Given a ray (\(\mathbf{p} + t \mathbf{d}\)) and the t at which it intersects a surface, calculate a unit vector giving the direction from the surface towards:
point light source at position \(\vec{s}\)
a directional light source with direction \(\vec{\ell}\)
Suppose, in 2D, a unit-length surface has its normal pointing directly towards a directional light source (i.e., \(\vec{n} = \vec{\ell}\)). In this configuration, suppose the “brightness” of the surface is 1 - that is, 1 unit of light was delivered to 1 unit of surface. Now suppose the normal \(\vec{n}\) makes an angle \(\theta\) with the light direction \(\vec{\ell}\) (assume \(-90 \le \theta < 90\)) . In terms of \(\theta\), how much brightness is delivered to the unit-length surface now?

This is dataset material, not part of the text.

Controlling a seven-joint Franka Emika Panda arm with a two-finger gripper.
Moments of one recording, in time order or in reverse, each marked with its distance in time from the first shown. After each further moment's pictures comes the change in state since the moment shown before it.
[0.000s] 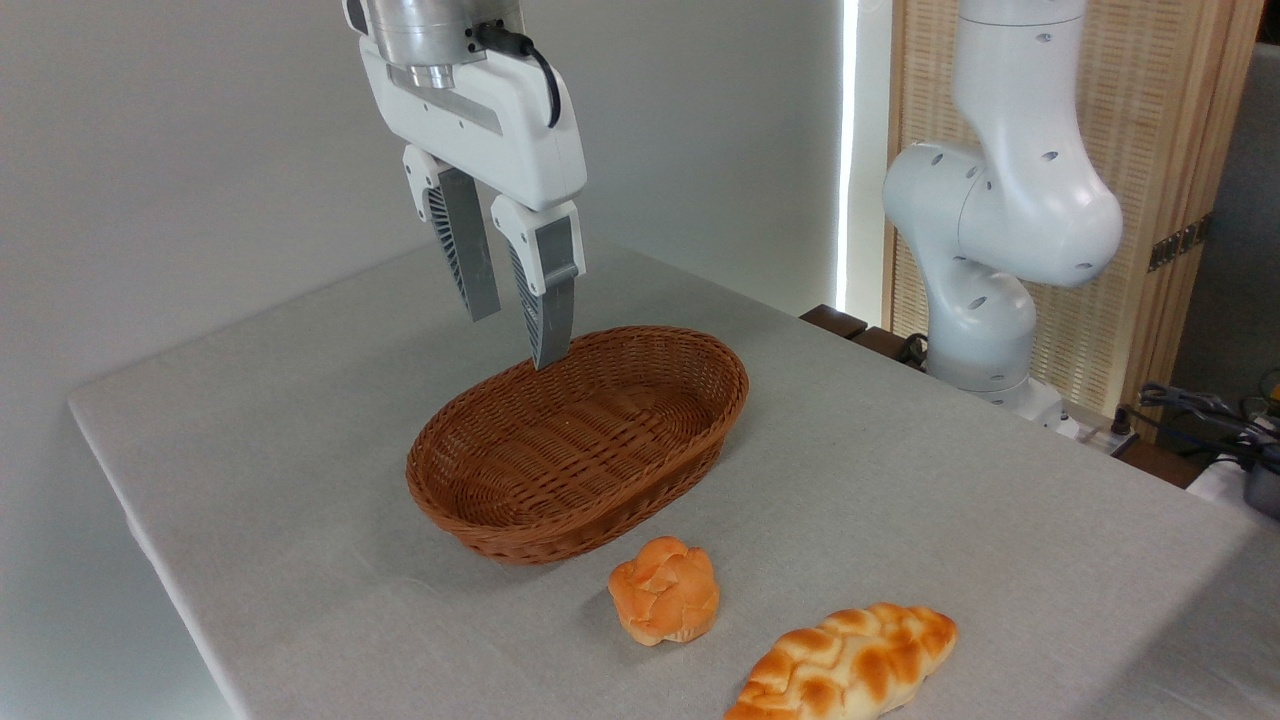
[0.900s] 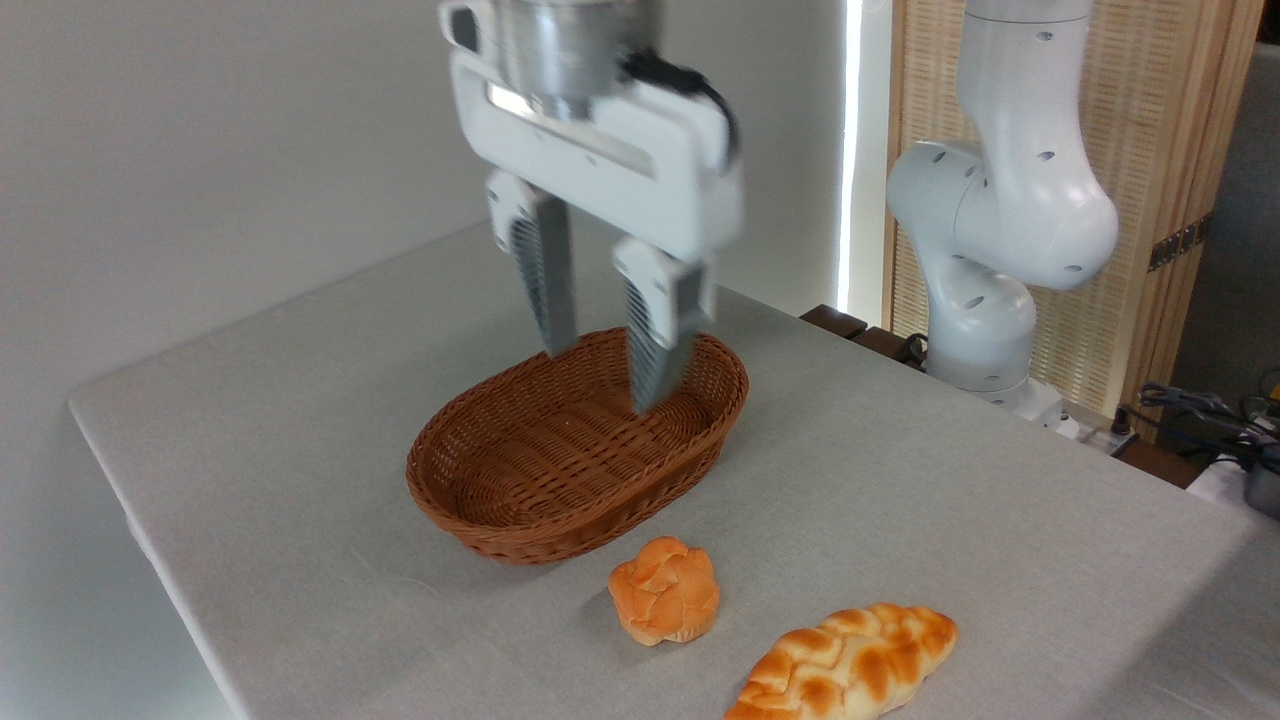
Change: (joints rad) arm -0.097 -0.039 0.269 -0.025 -0.053 -0.017 0.089
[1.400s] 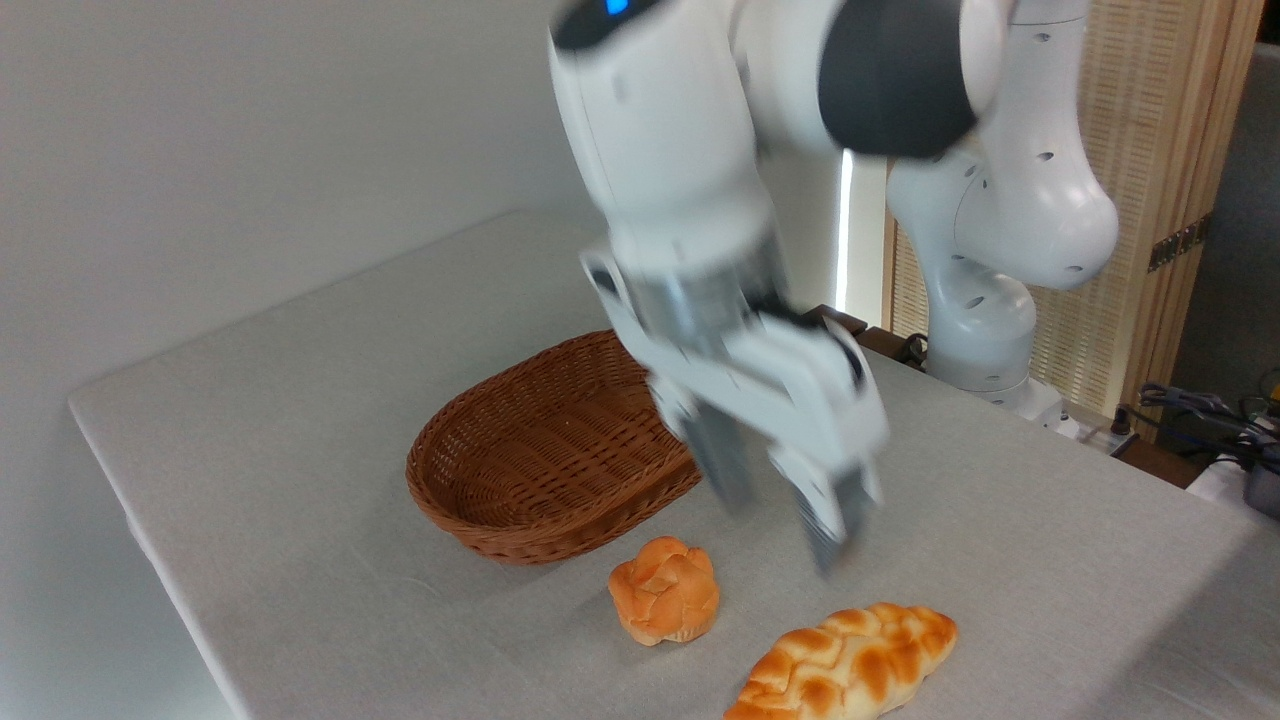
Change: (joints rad) arm 0.004 0.013 0.122 -0.237 0.201 0.124 0.205
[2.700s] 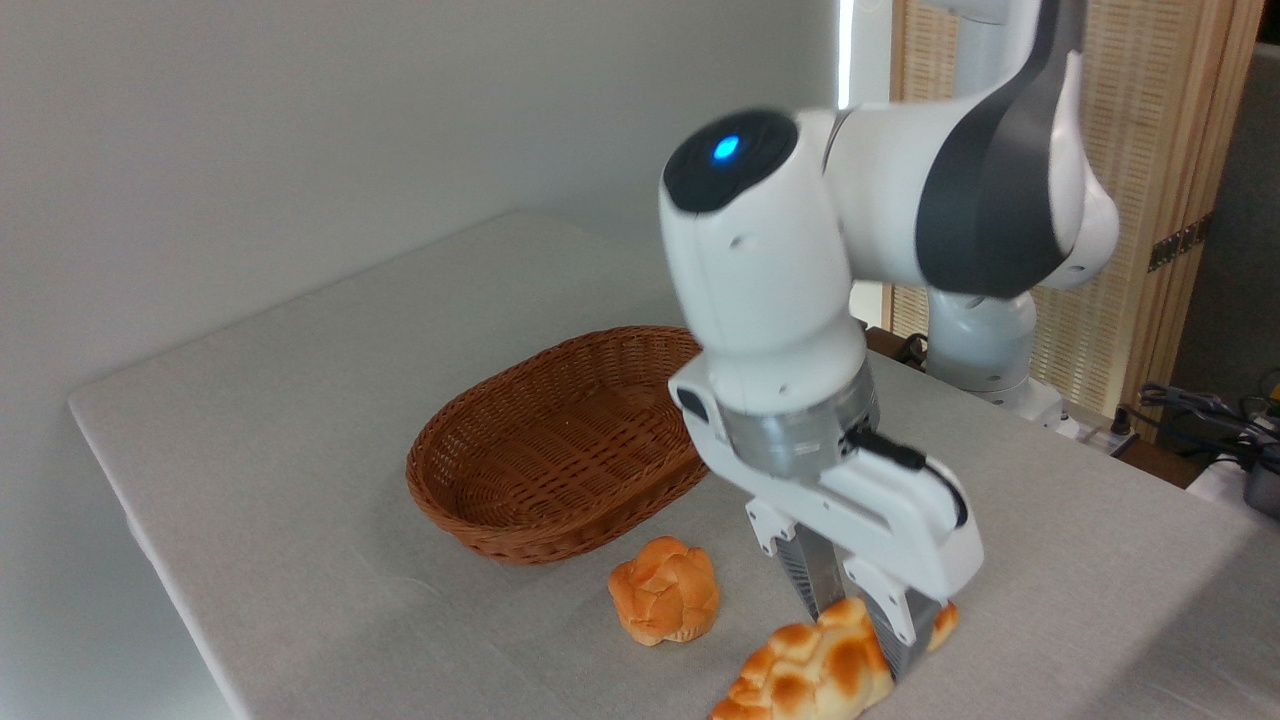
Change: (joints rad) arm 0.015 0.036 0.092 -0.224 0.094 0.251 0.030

A scene contains a unit sphere centered at the origin. A directional light with direction \(\vec{\ell}\) shines on the scene.
Give the coordinates of the brightest point on the sphere.
Describe (implicitly, i.e., by specifying a constraint satisfied by) the set of points on the sphere where the amount of light hitting the sphere goes from nonzero to zero.